** Opening Recorded data block **

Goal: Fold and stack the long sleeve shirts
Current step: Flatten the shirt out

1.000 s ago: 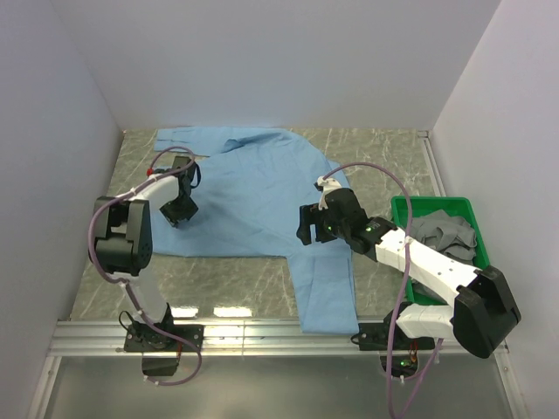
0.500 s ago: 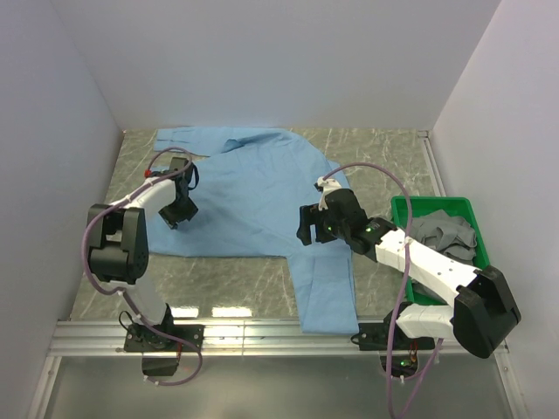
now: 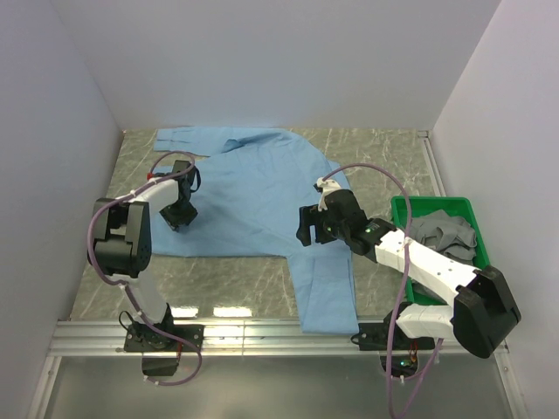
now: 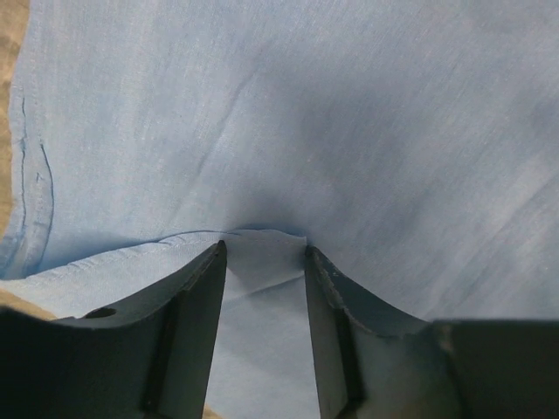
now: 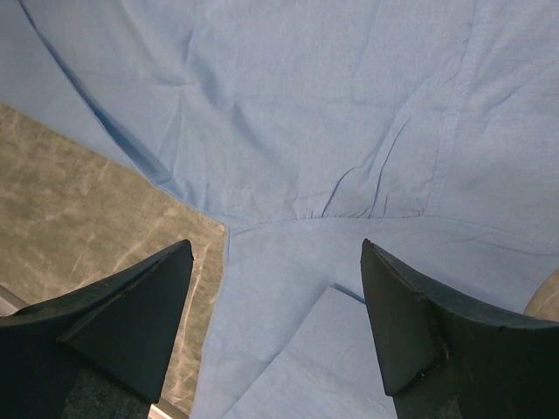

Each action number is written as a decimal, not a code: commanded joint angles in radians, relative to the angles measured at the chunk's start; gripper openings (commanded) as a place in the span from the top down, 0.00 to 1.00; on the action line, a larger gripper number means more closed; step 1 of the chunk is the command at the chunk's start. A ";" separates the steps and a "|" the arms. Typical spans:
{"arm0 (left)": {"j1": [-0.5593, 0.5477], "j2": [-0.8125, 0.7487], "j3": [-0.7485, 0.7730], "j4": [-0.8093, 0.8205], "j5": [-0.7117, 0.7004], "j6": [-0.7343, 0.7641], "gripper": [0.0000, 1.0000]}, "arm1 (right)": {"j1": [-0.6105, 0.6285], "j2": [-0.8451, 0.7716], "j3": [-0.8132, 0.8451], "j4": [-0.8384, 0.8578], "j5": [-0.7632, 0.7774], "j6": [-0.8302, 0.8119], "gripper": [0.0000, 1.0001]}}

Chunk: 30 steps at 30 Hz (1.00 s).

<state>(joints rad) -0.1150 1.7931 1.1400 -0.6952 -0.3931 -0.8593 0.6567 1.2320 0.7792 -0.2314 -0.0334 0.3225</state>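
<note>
One light blue long sleeve shirt [image 3: 253,192] lies spread on the marble table, with one sleeve running toward the near edge [image 3: 327,297]. At the shirt's left edge my left gripper [image 3: 177,218] points down into the cloth. In the left wrist view the left gripper [image 4: 262,249] is open, its tips pressed into the shirt [image 4: 349,113] with a small raised pucker of cloth between them. Over the shirt's right side my right gripper [image 3: 307,229] hovers. The right wrist view shows the right gripper [image 5: 275,253] wide open above the shirt [image 5: 306,87], where the sleeve joins the body, holding nothing.
A green bin [image 3: 432,201] at the right holds crumpled grey cloth [image 3: 445,231]. Bare marble table [image 5: 70,201] shows beside the sleeve. White walls enclose the left, back and right sides. A metal rail [image 3: 262,336] runs along the near edge.
My left arm shifted slightly at the shirt's left edge and came back. The right arm has not moved.
</note>
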 commanded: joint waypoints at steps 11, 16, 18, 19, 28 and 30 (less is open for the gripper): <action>-0.003 -0.011 -0.010 -0.004 -0.033 0.005 0.95 | 0.011 -0.023 -0.001 0.027 0.020 -0.010 0.16; -0.003 -0.116 -0.016 -0.069 -0.076 -0.023 0.96 | 0.009 -0.022 0.005 0.021 0.018 -0.011 0.16; -0.003 -0.167 -0.038 -0.104 -0.078 -0.036 0.96 | 0.011 -0.020 0.008 0.021 0.017 -0.013 0.16; -0.003 -0.225 -0.051 -0.116 -0.078 -0.053 0.96 | 0.009 -0.023 0.008 0.020 0.018 -0.013 0.16; -0.003 -0.578 -0.206 -0.312 -0.033 -0.199 0.92 | 0.011 -0.028 0.014 0.014 0.010 -0.013 0.16; -0.003 -0.689 -0.250 -0.358 -0.014 -0.256 0.91 | 0.011 -0.031 0.014 0.015 0.010 -0.011 0.16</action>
<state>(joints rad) -0.1158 1.2255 0.9436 -0.9390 -0.4305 -1.0088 0.6598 1.2320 0.7792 -0.2321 -0.0334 0.3202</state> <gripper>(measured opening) 0.082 0.842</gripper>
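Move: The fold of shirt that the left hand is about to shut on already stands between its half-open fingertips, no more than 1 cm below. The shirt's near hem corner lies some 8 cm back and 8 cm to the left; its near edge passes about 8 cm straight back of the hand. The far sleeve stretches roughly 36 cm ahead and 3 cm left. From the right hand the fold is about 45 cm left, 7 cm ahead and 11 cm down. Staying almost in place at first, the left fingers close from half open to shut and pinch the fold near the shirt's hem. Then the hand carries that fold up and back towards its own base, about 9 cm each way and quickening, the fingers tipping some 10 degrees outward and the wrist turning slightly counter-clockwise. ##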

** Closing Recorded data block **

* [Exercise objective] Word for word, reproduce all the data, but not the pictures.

* [Written answer]
Goal: Fold and stack the long sleeve shirts
Current step: Flatten the shirt out

1.000 s ago: 
0.500 s ago: 
now: 
now: 
now: 

Each action number is written as a decimal, not a code: commanded joint angles in radians, relative to the angles measured at the chunk's start; gripper openings (commanded) as a place in the span from the top down, 0.00 to 1.00; on the action line, a larger gripper number means more closed; step 1 of the chunk is the command at the chunk's start. A ";" separates the steps and a "|" the arms. Typical spans:
{"arm0 (left)": {"j1": [-0.5593, 0.5477], "j2": [-0.8125, 0.7487], "j3": [-0.7485, 0.7730], "j4": [-0.8093, 0.8205], "j5": [-0.7117, 0.7004], "j6": [-0.7343, 0.7641], "gripper": [0.0000, 1.0000]}, "arm1 (right)": {"j1": [-0.6105, 0.6285], "j2": [-0.8451, 0.7716], "j3": [-0.8132, 0.8451], "j4": [-0.8384, 0.8578], "j5": [-0.7632, 0.7774], "j6": [-0.8302, 0.8119], "gripper": [0.0000, 1.0001]}}

Chunk: 30 steps at 30 Hz (1.00 s).

<state>(joints rad) -0.1150 1.7931 1.1400 -0.6952 -0.3931 -0.8593 0.6567 1.2320 0.7792 -0.2314 -0.0334 0.3225</state>
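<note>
One light blue long sleeve shirt [image 3: 253,192] lies spread on the marble table, with one sleeve running toward the near edge [image 3: 327,297]. At the shirt's left edge my left gripper [image 3: 177,218] points down into the cloth. In the left wrist view the left gripper [image 4: 262,249] is open, its tips pressed into the shirt [image 4: 349,113] with a small raised pucker of cloth between them. Over the shirt's right side my right gripper [image 3: 307,229] hovers. The right wrist view shows the right gripper [image 5: 275,253] wide open above the shirt [image 5: 306,87], where the sleeve joins the body, holding nothing.
A green bin [image 3: 432,201] at the right holds crumpled grey cloth [image 3: 445,231]. Bare marble table [image 5: 70,201] shows beside the sleeve. White walls enclose the left, back and right sides. A metal rail [image 3: 262,336] runs along the near edge.
My left arm shifted slightly at the shirt's left edge and came back. The right arm has not moved.
</note>
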 commanded: joint waypoints at steps 11, 16, 18, 19, 28 and 30 (less is open for the gripper): <action>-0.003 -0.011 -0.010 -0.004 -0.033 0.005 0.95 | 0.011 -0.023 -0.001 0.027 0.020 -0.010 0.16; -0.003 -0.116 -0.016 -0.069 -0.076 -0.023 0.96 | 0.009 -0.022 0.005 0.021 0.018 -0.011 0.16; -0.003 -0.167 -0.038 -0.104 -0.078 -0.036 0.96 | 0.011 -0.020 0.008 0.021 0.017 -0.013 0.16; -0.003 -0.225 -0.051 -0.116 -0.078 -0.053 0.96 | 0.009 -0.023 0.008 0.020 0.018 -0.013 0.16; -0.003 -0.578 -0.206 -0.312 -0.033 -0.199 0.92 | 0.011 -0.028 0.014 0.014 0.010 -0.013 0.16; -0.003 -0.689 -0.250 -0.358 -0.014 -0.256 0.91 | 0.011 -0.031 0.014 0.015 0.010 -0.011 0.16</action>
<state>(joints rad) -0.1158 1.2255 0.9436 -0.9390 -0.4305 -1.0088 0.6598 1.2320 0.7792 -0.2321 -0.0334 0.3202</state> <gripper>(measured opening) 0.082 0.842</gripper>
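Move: The fold of shirt that the left hand is about to shut on already stands between its half-open fingertips, no more than 1 cm below. The shirt's near hem corner lies some 8 cm back and 8 cm to the left; its near edge passes about 8 cm straight back of the hand. The far sleeve stretches roughly 36 cm ahead and 3 cm left. From the right hand the fold is about 45 cm left, 7 cm ahead and 11 cm down. Staying almost in place at first, the left fingers close from half open to shut and pinch the fold near the shirt's hem. Then the hand carries that fold up and back towards its own base, about 9 cm each way and quickening, the fingers tipping some 10 degrees outward and the wrist turning slightly counter-clockwise. ##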

The work on this exercise is done.